- REQUIREMENT
Go over the data and keep only the lines that include "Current".

- DATASET RECORDS
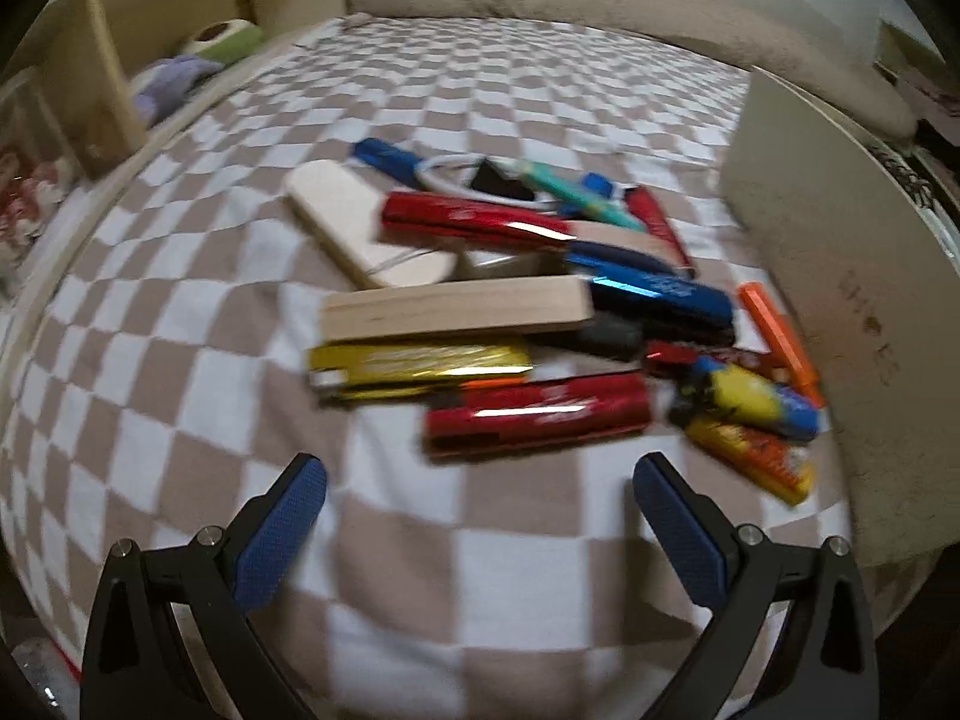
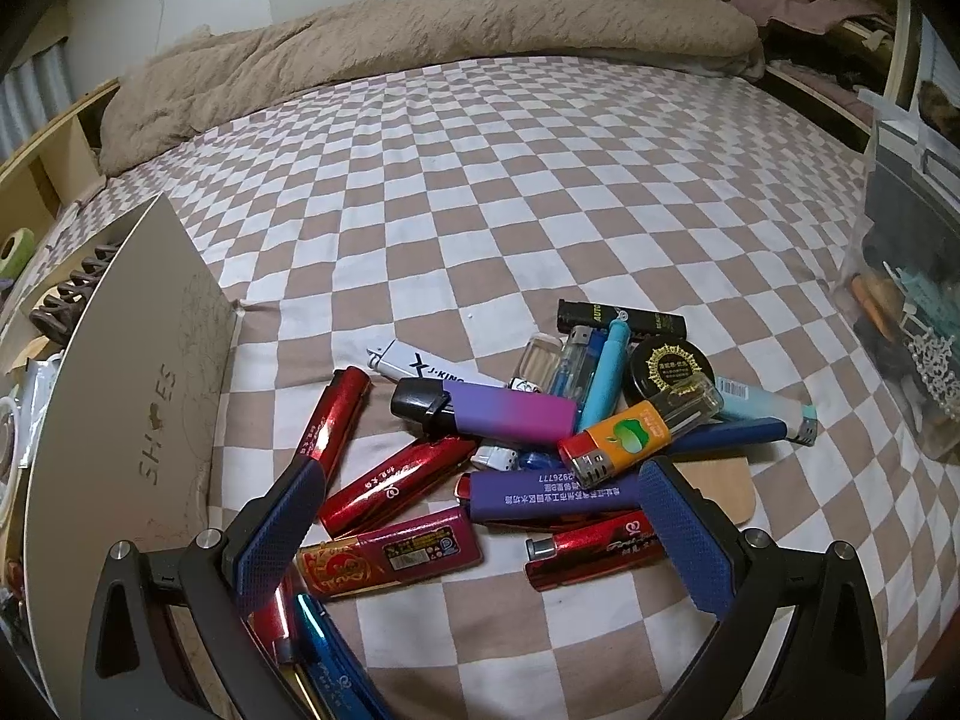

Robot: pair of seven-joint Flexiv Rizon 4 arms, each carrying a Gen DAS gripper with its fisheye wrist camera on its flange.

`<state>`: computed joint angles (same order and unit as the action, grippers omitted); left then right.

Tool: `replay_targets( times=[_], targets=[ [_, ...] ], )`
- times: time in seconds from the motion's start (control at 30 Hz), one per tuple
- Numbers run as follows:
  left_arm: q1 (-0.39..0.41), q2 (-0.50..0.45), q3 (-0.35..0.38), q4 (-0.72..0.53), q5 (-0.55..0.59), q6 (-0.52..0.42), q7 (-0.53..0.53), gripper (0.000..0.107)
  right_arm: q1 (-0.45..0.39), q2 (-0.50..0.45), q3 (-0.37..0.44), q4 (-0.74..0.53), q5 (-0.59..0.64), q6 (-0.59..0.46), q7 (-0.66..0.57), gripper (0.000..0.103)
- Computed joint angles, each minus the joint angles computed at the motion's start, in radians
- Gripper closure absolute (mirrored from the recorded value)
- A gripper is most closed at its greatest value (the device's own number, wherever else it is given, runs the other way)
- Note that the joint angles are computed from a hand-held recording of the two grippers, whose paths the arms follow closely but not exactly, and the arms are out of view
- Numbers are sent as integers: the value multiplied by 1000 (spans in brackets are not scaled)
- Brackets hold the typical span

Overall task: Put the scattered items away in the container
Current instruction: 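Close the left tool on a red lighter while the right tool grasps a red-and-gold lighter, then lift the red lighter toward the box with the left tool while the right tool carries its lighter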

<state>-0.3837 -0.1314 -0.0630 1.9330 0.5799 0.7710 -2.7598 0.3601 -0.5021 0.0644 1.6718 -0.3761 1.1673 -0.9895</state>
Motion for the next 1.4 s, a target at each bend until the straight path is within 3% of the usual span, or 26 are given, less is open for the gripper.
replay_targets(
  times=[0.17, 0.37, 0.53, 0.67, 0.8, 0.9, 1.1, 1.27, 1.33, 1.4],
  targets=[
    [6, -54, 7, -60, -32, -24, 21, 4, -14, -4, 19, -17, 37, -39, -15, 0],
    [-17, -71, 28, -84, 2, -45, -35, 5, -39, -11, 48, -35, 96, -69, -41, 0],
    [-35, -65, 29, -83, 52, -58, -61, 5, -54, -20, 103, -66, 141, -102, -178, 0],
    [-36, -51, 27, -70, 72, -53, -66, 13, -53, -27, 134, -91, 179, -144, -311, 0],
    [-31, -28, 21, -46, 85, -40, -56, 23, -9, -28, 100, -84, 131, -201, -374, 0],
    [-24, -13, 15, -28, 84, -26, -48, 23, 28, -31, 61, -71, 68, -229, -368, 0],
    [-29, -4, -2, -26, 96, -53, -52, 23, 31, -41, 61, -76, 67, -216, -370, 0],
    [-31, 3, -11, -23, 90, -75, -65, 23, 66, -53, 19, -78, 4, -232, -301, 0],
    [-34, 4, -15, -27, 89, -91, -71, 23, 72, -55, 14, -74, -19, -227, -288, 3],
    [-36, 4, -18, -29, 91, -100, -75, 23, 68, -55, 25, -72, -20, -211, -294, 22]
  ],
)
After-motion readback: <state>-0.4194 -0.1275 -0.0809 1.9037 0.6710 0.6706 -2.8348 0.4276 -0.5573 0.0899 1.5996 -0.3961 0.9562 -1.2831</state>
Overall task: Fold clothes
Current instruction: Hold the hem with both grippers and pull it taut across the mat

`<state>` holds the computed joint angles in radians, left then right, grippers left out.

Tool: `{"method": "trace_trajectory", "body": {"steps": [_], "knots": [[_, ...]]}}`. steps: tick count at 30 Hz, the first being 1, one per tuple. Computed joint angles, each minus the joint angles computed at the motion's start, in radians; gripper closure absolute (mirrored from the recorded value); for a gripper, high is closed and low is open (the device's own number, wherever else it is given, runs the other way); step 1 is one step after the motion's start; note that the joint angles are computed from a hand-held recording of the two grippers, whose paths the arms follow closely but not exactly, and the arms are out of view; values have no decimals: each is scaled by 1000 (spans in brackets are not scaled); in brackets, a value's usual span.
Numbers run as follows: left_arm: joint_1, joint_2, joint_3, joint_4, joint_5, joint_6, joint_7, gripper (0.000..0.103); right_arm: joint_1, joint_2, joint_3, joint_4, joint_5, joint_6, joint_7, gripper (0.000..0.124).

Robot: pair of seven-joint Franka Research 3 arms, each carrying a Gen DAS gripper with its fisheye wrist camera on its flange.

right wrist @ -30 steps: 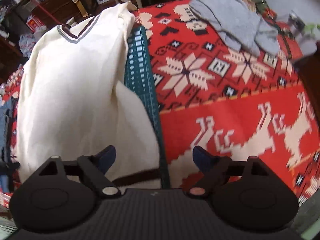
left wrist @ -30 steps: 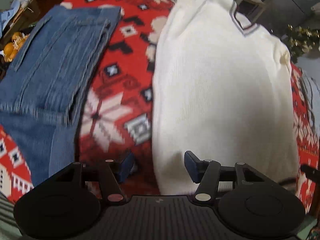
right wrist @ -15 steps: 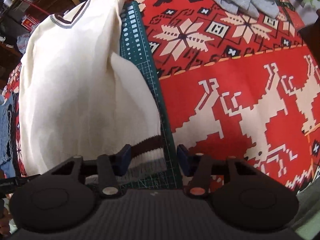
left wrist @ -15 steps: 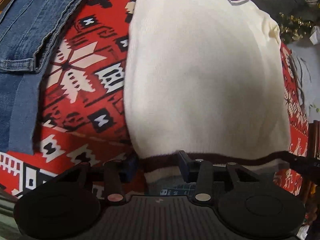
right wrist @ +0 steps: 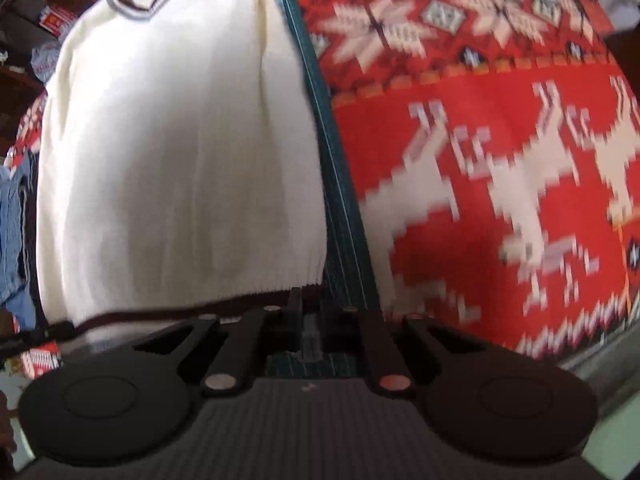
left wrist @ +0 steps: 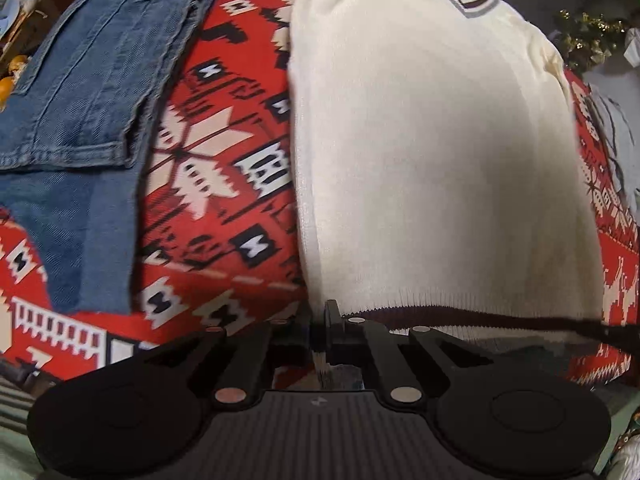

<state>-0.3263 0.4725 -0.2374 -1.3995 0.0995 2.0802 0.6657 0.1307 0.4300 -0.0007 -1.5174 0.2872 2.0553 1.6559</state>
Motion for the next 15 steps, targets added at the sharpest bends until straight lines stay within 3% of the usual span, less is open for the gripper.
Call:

- RESPONSE
Current instruction: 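Close the left tool on a red lighter while the right tool grasps a red-and-gold lighter, then lift the red lighter toward the box with the left tool while the right tool carries its lighter
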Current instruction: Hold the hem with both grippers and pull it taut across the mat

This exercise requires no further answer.